When both the source and the target contain native boolean datatypes, different systems may store or display boolean values in different textual forms such as t/f (PostgreSQL), TRUE/FALSE (Snowflake, BigQuery, SQL Server), or 1/0 (some bit/boolean implementations). To ensure consistent comparisons, Validata normalizes all native boolean values into a unified canonical representation of "true" or "false". All boolean inputs, regardless of internal or textual representation, are mapped to these lowercase standard strings before comparison.
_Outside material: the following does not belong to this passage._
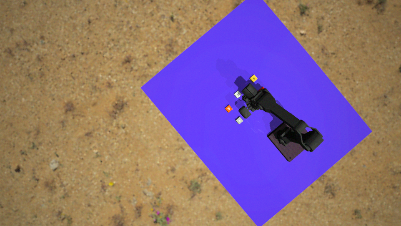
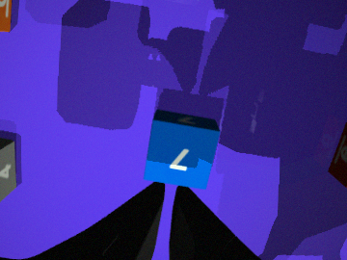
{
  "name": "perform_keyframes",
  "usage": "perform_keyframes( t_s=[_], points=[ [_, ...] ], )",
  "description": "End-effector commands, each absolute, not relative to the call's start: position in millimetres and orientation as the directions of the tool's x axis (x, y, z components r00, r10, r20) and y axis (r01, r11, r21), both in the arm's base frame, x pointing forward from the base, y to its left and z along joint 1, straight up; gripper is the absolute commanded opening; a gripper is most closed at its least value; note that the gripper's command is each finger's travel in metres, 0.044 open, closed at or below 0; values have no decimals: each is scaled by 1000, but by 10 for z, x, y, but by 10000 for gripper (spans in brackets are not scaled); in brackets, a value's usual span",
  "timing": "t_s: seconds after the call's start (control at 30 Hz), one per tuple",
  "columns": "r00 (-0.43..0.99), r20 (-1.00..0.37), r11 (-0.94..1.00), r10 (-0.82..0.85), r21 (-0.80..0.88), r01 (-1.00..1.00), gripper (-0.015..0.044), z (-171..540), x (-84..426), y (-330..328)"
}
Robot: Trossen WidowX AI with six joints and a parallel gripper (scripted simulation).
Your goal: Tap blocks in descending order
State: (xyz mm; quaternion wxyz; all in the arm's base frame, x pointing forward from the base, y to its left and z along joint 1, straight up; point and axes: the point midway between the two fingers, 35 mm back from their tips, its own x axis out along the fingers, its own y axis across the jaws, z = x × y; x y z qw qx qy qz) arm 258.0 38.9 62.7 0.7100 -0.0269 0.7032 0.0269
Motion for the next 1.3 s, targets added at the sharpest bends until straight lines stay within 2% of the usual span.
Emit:
perform_keyframes(
  t_s=[0.0, 0.87, 1.17, 1.27],
  points=[
    [22, -1000, 997, 3, 1, -72, 20, 520, 2582, 394],
    [21, -1000, 997, 3, 1, -72, 20, 218, 2588, 395],
    [22, -1000, 997, 3, 1, -72, 20, 603, 2593, 396],
    [22, -1000, 997, 3, 1, -72, 20, 992, 2606, 398]
  ],
)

The following example demonstrates this comparison rule:

Step

Source boolean

Target BOOLEAN

Original value

t

TRUE

Normalization rule

Map to canonical "true"/"false"

Map to canonical "true"/"false"

Normalized value

"true"

"true"

Result

In-Sync

Native boolean columns compared with pseudo-boolean numeric columns

Some databases do not support a native boolean datatype. Instead, they store boolean values using bit, tinyint, or numeric columns, typically representing TRUE as 1 and FALSE as 0. When Validata compares a native boolean datatype with a pseudo-boolean numeric datatype, it converts the native boolean value into its numeric representation (true becomes 1, false becomes 0). After conversion, Validata compares both sides as stringified numeric values, ensuring deterministic and cross-platform correctness.
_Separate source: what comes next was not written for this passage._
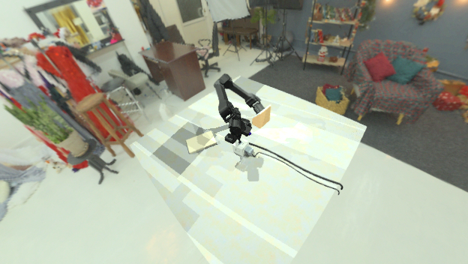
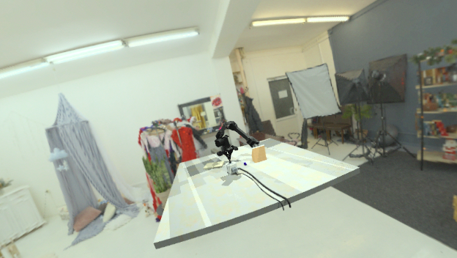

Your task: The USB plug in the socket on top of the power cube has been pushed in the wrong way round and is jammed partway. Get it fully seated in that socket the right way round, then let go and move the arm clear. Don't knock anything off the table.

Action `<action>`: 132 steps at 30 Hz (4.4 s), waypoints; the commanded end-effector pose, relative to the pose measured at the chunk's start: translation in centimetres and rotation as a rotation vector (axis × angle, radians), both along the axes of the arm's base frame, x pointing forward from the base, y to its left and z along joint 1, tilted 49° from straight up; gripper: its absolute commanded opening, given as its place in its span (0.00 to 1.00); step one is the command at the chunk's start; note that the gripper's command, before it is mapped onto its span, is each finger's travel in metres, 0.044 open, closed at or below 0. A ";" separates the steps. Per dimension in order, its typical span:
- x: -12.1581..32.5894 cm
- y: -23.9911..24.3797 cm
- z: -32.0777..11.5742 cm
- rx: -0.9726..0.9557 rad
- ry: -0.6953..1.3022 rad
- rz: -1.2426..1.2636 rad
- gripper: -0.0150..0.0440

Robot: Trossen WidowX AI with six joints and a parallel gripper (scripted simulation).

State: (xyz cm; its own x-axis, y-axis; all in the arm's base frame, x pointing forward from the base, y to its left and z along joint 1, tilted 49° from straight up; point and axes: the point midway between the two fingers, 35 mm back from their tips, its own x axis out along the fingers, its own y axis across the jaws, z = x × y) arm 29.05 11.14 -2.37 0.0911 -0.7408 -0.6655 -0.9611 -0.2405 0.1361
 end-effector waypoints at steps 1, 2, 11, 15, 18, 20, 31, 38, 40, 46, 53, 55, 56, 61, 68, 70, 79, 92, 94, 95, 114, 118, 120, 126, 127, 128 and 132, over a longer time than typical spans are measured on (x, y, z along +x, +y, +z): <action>0.0 0.0 0.0 0.000 -0.001 0.000 0.25; 0.0 0.0 0.0 0.000 -0.001 0.000 0.25; 0.0 0.4 0.3 0.000 0.000 0.000 0.25; -0.1 0.6 0.5 0.000 0.000 0.000 0.25; -0.1 0.7 0.6 0.000 0.000 0.000 0.25; -0.1 0.8 0.7 0.000 0.000 0.000 0.25; -0.2 1.4 1.2 0.001 0.000 0.000 0.25; -0.2 1.7 1.5 0.001 0.000 0.000 0.25; -0.2 1.8 1.6 0.001 0.000 0.000 0.25; -0.3 2.1 1.9 0.001 0.001 0.000 0.25; -0.3 2.1 1.9 0.000 -0.008 -0.007 0.25; -0.3 2.1 1.9 0.001 -0.030 -0.025 0.25; -0.3 2.1 1.9 0.003 -0.043 -0.037 0.25; -0.3 2.0 1.8 0.014 -0.137 -0.120 0.25; -0.3 2.0 1.8 0.031 -0.277 -0.246 0.25; -0.3 2.0 1.8 0.036 -0.316 -0.280 0.25; -0.3 2.0 1.8 0.057 -0.491 -0.437 0.25; -0.3 2.0 1.8 0.089 -0.743 -0.663 0.25; -0.3 2.0 1.8 0.094 -0.782 -0.697 0.25; -0.3 2.0 1.8 0.096 -0.801 -0.715 0.25; -0.3 2.0 1.8 0.142 -1.170 -1.045 0.25; -0.3 2.0 1.8 0.152 -1.248 -1.115 0.25; -0.3 2.0 1.8 0.157 -1.287 -1.150 0.25; -0.3 2.0 1.8 0.172 -1.403 -1.254 0.25; -0.3 2.0 1.8 0.174 -1.422 -1.271 0.25; -0.3 2.0 1.8 0.177 -1.442 -1.289 0.25; -0.3 2.0 1.8 0.186 -1.519 -1.358 0.25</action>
State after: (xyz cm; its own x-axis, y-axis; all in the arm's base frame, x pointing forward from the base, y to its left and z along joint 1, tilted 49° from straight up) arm 28.76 13.18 -0.52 0.0935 -0.7428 -0.6629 0.1148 0.6694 -0.7339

The following example demonstrates this comparison rule:

Step

Source BOOLEAN

Target bit/tinyint

Original value

TRUE

1

Conversion rule

Convert boolean to 1/0

Numeric stays numeric

Converted value

"1"

"1"

Result

In-Sync

Native boolean columns compared with non-boolean/non-pseudo-boolean columns

When the source contains a native boolean datatype (such as PostgreSQL boolean or Snowflake BOOLEAN) and the target contains any datatype that is not a boolean or pseudo-boolean, Validata treats this as heterogeneous mapping. In heterogeneous mappings, Validata does not convert the boolean into numeric 1/0 (that only applies when the target is pseudo-boolean) and does not attempt boolean normalization on the target. Instead, Validata reads both values as literal strings and performs an exact string-to-string comparison. Native booleans are still normalized to "true" or "false" before comparison, while non-boolean datatypes are returned as their literal string form.
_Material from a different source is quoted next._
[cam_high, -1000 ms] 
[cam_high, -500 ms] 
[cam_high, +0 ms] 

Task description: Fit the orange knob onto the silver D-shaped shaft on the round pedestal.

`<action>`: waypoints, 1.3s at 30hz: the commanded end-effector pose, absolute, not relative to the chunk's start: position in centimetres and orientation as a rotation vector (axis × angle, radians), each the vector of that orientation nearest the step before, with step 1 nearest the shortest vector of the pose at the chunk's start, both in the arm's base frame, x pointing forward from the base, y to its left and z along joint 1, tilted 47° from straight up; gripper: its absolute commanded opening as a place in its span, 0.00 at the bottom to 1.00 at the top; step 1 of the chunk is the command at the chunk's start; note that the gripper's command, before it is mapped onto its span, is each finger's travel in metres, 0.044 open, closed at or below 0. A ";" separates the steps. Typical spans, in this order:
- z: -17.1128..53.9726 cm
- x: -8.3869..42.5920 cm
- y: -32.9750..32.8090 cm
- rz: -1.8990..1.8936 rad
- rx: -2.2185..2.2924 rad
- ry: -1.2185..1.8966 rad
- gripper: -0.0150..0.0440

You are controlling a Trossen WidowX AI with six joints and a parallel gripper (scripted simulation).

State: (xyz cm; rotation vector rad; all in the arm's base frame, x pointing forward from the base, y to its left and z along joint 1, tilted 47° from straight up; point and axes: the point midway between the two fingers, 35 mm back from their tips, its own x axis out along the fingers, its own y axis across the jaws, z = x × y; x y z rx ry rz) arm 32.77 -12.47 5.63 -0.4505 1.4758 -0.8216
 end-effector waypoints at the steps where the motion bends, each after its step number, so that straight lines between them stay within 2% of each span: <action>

The following example demonstrates this comparison rule:

Step

Source boolean

Target BIGINT

Original value

t

225542

Conversion rule

Normalize boolean to "true"

Literal string

Converted value

"true"

"225542"

Result

Out-Of-Sync

Other datatype comparisons

For any database type not covered by the rules described in this topic, Validata reads and compares them as strings. This ensures deterministic comparison behavior for all datatypes, even when specific normalization rules do not apply.